▶ **RECORDED INFORMATION**
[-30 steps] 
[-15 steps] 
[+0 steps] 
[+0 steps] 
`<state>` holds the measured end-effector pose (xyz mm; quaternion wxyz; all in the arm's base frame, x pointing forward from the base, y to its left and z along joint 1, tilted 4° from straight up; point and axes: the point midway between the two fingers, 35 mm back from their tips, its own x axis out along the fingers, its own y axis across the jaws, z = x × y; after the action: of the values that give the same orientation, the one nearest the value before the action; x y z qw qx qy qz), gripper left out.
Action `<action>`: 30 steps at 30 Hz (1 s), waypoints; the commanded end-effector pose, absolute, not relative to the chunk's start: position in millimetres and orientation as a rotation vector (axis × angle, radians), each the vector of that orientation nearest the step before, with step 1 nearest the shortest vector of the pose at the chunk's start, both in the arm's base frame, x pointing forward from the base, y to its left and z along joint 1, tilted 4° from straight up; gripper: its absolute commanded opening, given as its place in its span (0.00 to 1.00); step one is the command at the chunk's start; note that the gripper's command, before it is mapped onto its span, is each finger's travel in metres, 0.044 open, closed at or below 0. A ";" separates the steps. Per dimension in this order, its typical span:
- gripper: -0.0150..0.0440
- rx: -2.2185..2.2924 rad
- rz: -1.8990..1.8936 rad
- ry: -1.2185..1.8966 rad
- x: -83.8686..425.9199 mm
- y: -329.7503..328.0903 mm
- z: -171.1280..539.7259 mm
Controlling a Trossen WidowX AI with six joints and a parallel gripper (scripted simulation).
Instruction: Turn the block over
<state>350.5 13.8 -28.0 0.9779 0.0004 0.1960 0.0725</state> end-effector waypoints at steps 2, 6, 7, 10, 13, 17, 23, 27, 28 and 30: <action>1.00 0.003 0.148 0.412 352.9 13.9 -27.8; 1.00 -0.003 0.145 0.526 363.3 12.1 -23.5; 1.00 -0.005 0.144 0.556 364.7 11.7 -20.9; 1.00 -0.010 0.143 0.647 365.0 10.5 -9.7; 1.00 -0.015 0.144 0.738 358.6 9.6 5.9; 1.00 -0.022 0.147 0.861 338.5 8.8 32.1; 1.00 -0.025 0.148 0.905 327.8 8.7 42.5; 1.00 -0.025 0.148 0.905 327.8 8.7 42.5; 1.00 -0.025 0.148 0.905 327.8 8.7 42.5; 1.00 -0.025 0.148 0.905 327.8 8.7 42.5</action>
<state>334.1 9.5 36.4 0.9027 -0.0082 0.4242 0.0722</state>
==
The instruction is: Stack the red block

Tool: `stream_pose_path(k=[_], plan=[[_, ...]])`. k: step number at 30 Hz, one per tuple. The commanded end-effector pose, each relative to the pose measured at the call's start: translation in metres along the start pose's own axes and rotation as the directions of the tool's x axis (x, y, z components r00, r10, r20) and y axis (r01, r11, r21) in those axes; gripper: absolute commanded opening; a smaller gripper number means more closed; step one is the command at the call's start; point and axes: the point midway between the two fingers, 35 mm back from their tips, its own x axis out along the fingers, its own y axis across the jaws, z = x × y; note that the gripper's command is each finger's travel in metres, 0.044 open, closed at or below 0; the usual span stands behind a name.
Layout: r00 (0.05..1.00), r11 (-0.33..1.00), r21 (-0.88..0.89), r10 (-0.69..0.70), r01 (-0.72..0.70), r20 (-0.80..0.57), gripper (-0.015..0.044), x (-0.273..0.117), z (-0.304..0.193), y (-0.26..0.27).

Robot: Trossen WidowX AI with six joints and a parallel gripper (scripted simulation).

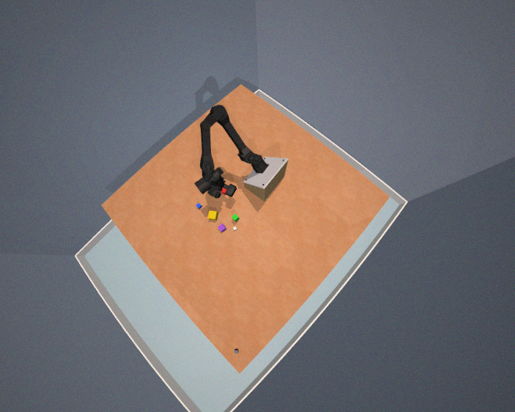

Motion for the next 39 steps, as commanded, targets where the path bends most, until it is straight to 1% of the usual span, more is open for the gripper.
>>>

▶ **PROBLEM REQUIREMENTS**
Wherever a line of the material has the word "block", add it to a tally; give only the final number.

▶ **PROBLEM SOLUTION**
2